We can see that a filter which matches the distance between musical notes in (B) produces a clearly identifiable local maxima for each of the guitar notes. however, if we take a filter the length of two notes in (C), the response function is smudged and is does not provide much useful information. The short filter can identify the drum beats in (E) accurately, but also gives a smudged response for the guitar notes in the background (from a spectrogram, not musical, perspective) and produces a fair bit of random local maxima. Taking a longer filter in (F), isolates the drum beats and reduces noise in the response function. An even longer filter (say size 41) would get rid of the majority of the non-drum local maxima.

That leads to the second principle:

Different scaling factors give different information about a data function.

In particular, it gives information about the different frequencies of a signal.

Now, detection of step edges is very useful in many applications, since most features of an image or song have identifiable edges that set them apart from the background.
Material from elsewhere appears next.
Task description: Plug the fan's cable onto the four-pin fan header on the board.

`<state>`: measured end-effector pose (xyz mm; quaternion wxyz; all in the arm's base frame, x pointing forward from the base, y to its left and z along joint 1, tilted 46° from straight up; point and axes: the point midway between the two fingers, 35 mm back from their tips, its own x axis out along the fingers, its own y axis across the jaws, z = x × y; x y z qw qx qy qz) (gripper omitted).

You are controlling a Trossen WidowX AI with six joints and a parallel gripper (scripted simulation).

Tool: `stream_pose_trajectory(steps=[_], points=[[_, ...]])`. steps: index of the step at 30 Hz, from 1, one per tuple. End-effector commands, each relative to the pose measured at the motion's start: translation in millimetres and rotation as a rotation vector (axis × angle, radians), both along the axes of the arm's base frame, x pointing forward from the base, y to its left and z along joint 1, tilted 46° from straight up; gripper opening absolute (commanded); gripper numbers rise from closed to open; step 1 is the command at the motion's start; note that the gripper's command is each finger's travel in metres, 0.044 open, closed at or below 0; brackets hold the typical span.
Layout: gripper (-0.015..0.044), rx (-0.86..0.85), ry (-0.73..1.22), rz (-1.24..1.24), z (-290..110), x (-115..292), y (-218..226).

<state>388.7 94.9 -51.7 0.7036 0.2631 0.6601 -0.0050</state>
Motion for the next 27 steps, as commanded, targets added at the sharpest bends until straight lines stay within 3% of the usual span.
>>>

However, we may want to detect very particular features. For example, we may be interested in 5 pixel thick lines. Can it be done?

All that is needed is to change the shape of the filter function. In his paper, Canny presents the optimal filter from a ridge edge and a step edge as such :

You'll notice that the filter in (b) has a maximum at the center of the ridge and a minimum at each side of the right. This will give local maxima in the response function where the ridges are located. Think about why that makes sense.

So the last principle is :

We can choose our filter function for the purpose of our application.

Wavelets

For those of you who know about the Continuous Wavelet Transform probably guessed the point I want to make by now. The CWT consists in :

1. Choosing a wavelet function.
2. For all scaling factors of the wavelet, do a convolution with the data.

1. Choosing a wavelet function [principle 3 : choose the shape of the filter function].
2. For all scaling factors of the wavelet [principle 2 : different scales give different information], do a convolution with the data [principle 1 : response function is obtain from a convolution].

Since we can having scaling factors of any value, we can get as much precision in frequency as we want. This is called multiresolution analysis. By using a function at different scales, the information we obtain is "how much is the data made up of that function at various frequencies?". Remember, just as the fourier transform tells us that function are made of infinitely made sine waves of various amplitudes and frequencies, the wavelet transform tells us that functions are made of infinitely many wavelets (or most arbitrary functions) at various amplitudes and frequencies.

Edge detection, then, is usually just a wavelet transform restricted on a particular frequency/scaling factor. And that's the (intuitive) relation between the two.